41 - help, i have 11 main characters and this story is a disaster

Start from the beginning
                                    

Pengalaman sekamar bersama sang adik merupakan satu di antara sekian banyak memori masa kecil yang sudah lama terkubur di benak Charles; tak terjangkau jika tujuannya untuk diulang, tetapi masih bisa diraih jika dia semata-mata ingin mengenang.

Kale Bersaudara duduk berhadap-hadapan di atas ranjang, kaki disilangkan, selagi berpasang-pasang mata memantau mereka lewat cermin dua arah yang terpasang pada salah satu dinding.

Apa yang hendak terjadi selanjutnya di antara mereka, Charles berpura-pura menganggapnya sebagai kegiatan bercakap-cakap biasa.
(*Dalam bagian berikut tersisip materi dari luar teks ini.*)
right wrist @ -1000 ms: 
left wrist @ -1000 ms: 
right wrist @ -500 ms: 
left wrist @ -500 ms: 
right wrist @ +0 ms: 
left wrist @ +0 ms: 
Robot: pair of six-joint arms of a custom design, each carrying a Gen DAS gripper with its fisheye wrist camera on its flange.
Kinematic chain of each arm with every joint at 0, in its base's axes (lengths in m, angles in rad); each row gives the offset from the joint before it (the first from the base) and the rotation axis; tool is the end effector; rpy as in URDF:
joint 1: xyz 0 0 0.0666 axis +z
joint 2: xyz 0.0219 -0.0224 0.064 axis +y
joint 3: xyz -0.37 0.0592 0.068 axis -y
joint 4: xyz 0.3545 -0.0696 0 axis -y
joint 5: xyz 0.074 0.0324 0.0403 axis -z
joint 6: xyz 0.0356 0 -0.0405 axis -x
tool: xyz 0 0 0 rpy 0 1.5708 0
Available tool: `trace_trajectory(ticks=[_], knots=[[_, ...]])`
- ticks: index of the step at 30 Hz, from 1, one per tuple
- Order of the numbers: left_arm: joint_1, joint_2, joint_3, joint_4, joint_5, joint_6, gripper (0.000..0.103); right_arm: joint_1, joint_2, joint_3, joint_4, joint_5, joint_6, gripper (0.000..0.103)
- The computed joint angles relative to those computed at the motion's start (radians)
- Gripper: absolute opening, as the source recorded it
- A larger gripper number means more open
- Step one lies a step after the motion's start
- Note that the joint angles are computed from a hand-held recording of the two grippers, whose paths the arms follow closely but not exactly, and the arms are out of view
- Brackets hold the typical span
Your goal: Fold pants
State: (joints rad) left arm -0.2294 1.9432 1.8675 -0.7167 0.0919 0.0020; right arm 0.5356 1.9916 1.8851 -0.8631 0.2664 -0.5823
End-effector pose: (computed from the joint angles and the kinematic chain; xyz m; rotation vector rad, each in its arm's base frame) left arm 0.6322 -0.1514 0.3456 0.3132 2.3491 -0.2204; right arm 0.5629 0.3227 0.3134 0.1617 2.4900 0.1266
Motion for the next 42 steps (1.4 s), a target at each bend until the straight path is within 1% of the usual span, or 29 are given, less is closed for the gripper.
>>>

Bukan interogasi, tidak ada ancam-mengancam sama sekali, apalagi sampai berkelahi. Hanya obrolan mengenai sekelompok teroris yang kebetulan merupakan kenalan Connor.

Nahas, berpura-pura tidak pernah sesulit ini sebelumnya.

Charles meraih selembar foto dari dalam amplop tanpa benar-benar melihat, sebab fokusnya terpaku kepada sang adik dan segala gerak-geriknya yang terlampau santai. Connor memangku dagu di atas kepalan tangan, kepala dimiringkan, netra hijaunya yang sedikit sayu memperhatikan Charles tak kalah cermat.

"Apa yang kau tahu soal orang ini?" gumam Charles sembari melemparkan foto ke ranjang.

Lembaran foto itu menampakkan potret seorang gadis muda yang tengah terbaring tak sadarkan diri di sebuah arena lapangan indoor. Luka-luka lebam ringan mendominasi nyaris keseluruhan wajahnya, tetapi yang paling parah terdapat di mata kanan—biru dan membengkak—pertanda habis menerima tonjokan luar biasa keras. Hidung serta sudut bibirnya pun mengucurkan darah. Sekilas, Charles sempat mengira gadis itu adalah laki-laki berkat surai cokelat tanahnya yang dipangkas undercut.

Connor mengangkat foto ke depan mukanya, alhasil memperlihatkan nama Isabelle Zachary yang tertera di bagian belakang foto. Ia ber-hm panjang. "Isabelle Zachary," katanya, "atau Bellezza, merupakan mantan atlet martial arts tangguh asal Distrik Aguare. Ia berhenti tepat setelah kejadian di foto ini." Connor meletakkan kembali foto tersebut, menggeleng-geleng. "Pelatih Bellezza memaksanya ikut pertandingan kelas berat saat usianya baru menginjak empat belas. Tidak cuma kalah total, Bellezza juga menderita patah kaki dan terancam cacat seumur hidup."

Sejenak terdiam, Charles kemudian bertanya, "Kau yang menyembuhkannya?"

"Bisa dibilang begitu." Connor mengedikkan bahu. "Bergabung bersama Venom adalah bentuk balas budi Bellezza terhadapku."

"Apa pula yang kau dapatkan dari itu?"

Connor tersenyum misterius. "Lanjutkan saja dulu. Kau ingin aku membongkar masa lalu mereka semua, bukan?"

Memang demikian rencananya. Charles mengembuskan napas, tidak memiliki pilihan yang lebih baik selain menuruti Connor mumpung dia sedang ingin berbagi informasi. Foto Isabelle Zachary disingkirkan, kemudian dikeluarkanlah lembaran foto berikutnya.

Charles kenal yang satu ini: seorang laki-laki berseragam sales. Rambut pirang cerahnya bergaya—jika itu bisa disebut gaya—berantakan khas orang bangun tidur, irisnya yang semerah rubi berbinar-binar. Suasana di sekeliling lelaki itu gemerlapan dan disesaki kerumunan orang. Dia sendiri menyadari keberadaan kamera dan dengan senang hati memberikan pose manyun kepada sang fotografer; bibir bawahnya yang lebih tebal dimajukan bak bocah tengah memelas minta dibelikan mainan.

Betapa manis dan hampir-hampir polos penampilannya di dalam foto; tidak seperti terakhir kali Charles menemuinya. Bengis, kejam, teroris.

"Ryan Hester," Connor berucap, "alias Ray, lahir dari seorang pelacur yang sudah terlalu sering diajak bercinta sehingga tidak jelas siapa identitas ayahnya. Dia sedang bekerja di sebuah pub di kawasan Goodnight Street, Distrik Geldorie, sewaktu sekelompok pria mabuk datang dan mencoba memperkosanya. Entah bagaimana nasib Ray kalau aku tidak ... " Connor serta-merta berhenti melanjutkan, ekspresinya getir bercampur mual.